Only one of the 15 metropolitan areas with the most IT vacancies has lost ground in the last two years. That is Baltimore.

The growth rate has been slower in 2005-2006 than the previous year. Two metro areas in southern California – San Diego and Los Angeles – have registered a decline in IT job vacancies in 2005-2006.

The growth in job vacancies has been led by IT sales and marketing, which grew 132 percent over the two years and 42 percent during the most recent year, from the first quarter of 2005 to the first quarter of 2006.

It was followed in both periods by IT process design and IT management. What this suggests is that the IT jobs that are growing fastest are close to business operations – sale, process design and management of IT services.

U.S. jobs seem to be growing to keep pace with growth among IT service providers overseas.

New York City exemplifies the shift in demand for IT skills. Employer demand has increased 50 percent or more in eight skills areas in the first quarter of 2006 compared with a year earlier.

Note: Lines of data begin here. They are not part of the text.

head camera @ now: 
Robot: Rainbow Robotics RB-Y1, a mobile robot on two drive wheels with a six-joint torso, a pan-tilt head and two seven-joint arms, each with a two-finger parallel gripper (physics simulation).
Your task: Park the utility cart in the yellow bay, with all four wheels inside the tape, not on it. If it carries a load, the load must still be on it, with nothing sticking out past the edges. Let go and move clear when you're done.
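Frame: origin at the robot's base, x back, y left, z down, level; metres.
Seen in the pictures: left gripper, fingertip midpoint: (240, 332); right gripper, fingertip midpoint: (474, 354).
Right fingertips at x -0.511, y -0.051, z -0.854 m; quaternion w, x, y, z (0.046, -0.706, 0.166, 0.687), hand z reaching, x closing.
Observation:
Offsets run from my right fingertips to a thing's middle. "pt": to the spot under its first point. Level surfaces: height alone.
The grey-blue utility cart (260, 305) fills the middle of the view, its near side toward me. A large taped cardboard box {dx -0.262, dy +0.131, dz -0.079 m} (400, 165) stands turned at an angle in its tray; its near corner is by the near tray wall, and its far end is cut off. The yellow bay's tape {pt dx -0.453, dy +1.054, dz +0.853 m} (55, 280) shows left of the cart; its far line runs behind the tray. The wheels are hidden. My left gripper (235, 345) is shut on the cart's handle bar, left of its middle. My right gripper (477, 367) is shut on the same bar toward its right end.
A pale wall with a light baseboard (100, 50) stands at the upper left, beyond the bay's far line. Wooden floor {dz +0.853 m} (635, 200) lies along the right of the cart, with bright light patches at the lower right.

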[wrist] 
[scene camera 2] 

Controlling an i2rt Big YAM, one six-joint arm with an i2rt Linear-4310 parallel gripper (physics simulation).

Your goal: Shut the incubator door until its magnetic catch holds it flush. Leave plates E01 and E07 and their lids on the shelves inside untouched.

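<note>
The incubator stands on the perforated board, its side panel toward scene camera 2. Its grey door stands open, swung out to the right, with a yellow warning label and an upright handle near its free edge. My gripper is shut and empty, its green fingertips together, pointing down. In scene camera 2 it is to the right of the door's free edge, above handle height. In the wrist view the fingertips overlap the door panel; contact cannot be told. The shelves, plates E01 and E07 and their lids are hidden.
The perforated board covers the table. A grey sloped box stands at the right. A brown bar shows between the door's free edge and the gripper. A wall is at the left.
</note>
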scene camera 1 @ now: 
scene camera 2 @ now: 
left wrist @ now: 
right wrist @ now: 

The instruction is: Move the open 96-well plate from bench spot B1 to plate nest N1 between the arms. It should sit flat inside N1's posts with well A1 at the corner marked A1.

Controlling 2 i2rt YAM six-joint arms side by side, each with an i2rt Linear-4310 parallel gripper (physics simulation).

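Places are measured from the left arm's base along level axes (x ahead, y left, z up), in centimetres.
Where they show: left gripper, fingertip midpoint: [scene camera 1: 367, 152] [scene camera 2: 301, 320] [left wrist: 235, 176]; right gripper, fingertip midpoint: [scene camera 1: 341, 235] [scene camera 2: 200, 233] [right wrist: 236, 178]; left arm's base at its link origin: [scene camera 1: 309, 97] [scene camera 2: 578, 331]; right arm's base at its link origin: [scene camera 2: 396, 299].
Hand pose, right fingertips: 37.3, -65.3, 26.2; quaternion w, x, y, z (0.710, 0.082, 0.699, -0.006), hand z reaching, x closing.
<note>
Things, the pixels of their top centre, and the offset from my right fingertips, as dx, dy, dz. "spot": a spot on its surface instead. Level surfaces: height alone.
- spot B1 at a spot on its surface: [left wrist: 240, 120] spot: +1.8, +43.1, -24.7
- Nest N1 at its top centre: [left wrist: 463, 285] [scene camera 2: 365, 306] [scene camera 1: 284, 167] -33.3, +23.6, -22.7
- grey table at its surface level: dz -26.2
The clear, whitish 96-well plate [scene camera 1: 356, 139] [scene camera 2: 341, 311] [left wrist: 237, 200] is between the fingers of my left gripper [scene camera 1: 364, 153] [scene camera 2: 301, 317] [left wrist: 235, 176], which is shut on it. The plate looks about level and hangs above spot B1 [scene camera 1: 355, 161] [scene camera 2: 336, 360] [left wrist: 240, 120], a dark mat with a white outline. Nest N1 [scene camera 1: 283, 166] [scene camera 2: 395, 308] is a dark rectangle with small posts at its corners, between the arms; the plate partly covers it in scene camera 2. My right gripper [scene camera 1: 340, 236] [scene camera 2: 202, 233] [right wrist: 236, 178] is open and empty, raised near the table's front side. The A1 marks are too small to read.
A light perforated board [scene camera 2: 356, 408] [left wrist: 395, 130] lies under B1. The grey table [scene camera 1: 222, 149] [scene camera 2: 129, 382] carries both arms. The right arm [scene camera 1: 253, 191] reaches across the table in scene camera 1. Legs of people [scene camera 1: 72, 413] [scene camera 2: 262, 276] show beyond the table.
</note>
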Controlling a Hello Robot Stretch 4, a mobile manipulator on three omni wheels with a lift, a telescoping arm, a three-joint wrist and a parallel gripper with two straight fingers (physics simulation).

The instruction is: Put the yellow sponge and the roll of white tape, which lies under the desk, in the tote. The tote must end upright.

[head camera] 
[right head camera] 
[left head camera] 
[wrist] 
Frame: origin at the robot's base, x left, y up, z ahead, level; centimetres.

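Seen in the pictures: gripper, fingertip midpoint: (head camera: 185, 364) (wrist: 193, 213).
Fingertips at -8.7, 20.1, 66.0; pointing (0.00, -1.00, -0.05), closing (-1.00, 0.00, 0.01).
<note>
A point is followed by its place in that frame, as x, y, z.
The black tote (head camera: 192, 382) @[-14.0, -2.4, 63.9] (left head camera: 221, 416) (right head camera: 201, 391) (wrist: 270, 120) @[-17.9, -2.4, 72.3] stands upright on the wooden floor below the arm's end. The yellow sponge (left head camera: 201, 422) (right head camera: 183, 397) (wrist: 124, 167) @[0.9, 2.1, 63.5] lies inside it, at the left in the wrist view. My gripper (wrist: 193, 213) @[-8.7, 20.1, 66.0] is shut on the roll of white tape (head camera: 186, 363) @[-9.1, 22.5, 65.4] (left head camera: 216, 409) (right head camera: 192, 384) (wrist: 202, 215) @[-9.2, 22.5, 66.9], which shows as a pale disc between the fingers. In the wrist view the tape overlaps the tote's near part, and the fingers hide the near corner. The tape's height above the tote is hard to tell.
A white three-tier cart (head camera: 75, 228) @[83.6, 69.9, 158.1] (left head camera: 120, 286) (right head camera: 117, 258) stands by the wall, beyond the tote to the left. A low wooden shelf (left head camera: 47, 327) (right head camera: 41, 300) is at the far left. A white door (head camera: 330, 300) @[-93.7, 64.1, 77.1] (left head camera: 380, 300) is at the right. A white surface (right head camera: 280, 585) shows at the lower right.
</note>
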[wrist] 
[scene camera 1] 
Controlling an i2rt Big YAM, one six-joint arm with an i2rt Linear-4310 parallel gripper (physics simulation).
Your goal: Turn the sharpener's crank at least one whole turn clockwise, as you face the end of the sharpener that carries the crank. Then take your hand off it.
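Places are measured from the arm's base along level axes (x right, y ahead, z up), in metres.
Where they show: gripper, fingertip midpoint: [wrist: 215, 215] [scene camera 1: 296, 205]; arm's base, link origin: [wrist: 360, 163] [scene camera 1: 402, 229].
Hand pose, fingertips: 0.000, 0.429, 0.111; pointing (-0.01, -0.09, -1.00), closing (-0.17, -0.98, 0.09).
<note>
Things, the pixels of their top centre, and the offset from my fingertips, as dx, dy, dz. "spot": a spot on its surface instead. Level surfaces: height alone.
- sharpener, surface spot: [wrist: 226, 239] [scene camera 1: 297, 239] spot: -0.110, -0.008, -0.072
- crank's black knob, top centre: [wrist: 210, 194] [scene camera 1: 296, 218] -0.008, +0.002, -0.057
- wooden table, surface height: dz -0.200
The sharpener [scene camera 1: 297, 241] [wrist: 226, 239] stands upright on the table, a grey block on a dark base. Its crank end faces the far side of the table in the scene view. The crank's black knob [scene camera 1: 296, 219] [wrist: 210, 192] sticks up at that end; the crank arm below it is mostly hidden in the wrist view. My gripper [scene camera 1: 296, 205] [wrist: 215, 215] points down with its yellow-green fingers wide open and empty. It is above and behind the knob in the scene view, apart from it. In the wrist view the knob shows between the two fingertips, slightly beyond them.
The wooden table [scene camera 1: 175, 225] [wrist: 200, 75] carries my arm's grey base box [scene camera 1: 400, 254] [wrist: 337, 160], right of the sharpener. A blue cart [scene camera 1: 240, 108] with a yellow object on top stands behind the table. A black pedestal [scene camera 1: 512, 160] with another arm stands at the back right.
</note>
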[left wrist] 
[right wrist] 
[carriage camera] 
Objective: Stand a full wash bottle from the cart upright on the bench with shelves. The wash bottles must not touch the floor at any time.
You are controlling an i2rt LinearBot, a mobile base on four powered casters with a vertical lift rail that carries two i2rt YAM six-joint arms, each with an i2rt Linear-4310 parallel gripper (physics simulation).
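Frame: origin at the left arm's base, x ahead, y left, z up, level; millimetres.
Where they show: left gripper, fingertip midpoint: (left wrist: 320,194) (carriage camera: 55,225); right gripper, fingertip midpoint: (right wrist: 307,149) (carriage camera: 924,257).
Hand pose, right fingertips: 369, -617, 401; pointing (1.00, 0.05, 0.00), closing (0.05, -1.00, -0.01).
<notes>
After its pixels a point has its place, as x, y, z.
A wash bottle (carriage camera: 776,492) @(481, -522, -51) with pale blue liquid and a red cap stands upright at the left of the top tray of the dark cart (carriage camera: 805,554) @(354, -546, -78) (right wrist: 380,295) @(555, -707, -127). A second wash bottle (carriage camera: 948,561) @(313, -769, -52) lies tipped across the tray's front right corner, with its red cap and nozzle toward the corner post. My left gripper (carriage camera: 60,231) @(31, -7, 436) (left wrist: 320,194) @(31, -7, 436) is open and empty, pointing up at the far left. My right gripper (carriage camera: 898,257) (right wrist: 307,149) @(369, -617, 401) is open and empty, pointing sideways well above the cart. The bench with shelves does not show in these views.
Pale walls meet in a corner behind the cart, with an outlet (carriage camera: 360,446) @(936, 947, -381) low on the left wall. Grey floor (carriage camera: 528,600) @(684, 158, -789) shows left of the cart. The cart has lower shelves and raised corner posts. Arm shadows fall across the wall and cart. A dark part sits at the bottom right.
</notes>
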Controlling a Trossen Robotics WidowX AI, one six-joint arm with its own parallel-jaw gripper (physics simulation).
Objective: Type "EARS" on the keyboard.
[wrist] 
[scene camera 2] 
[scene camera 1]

In order of available jobs, the skills that are gaining in demand are: Linux, Sybase, Perl, C# (Microsoft’s C Sharp), Peoplesoft, Offshore team coordination, SOAP and MCSE.

Meanwhile, demand for other skill areas has declined.

In order of available jobs, the declines are in: SAPDB2 (IBM), Websphere (IBM), Windows NT/2000/2003, MQSeries, Weblogic (BEA) and Wireless.

Programmers skilled in Java, Unix, SQL and HTML are in the greatest demand, with an increase of 24 percent or more openings for each skill in the first quarter than a year earlier.
Although software development is not growing as fast as other skill categories, it is still the largest category of skills required by employers.